### [Brief]
Without changing a word, repeat the data, and include no pictures.
╭─ Data below
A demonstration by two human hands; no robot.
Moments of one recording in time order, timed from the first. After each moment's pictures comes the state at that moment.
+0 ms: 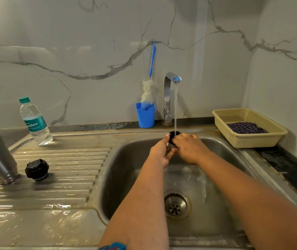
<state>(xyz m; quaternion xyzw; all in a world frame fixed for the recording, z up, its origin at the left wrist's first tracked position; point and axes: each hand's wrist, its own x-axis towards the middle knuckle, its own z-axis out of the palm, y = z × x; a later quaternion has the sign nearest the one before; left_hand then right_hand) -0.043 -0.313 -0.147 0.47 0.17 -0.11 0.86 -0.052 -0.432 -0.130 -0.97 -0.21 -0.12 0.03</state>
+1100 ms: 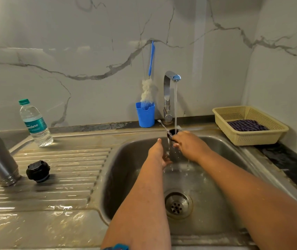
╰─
### [Answer to this problem]
A demonstration by two human hands; no robot.
Moments of one recording in time order, timed from the first. After each moment's pictures comes the state at that moment.
+0 ms: 
<state>(xyz m; quaternion xyzw; all in a world frame fixed for the recording, z up, its origin at the left wrist's first tracked position; point and axes: each hand's wrist, its own x-axis towards the middle knuckle, its own z-axis out of the palm, y = z × x; a later quaternion has the sign nearest the one before; left_hand then right_hand) -0.043 -0.313 -0.147 0.47 0.17 -0.11 0.86 -0.052 -0.432 -0.130 -0.97 -0.21 -0.12 0.03</state>
+1100 ms: 

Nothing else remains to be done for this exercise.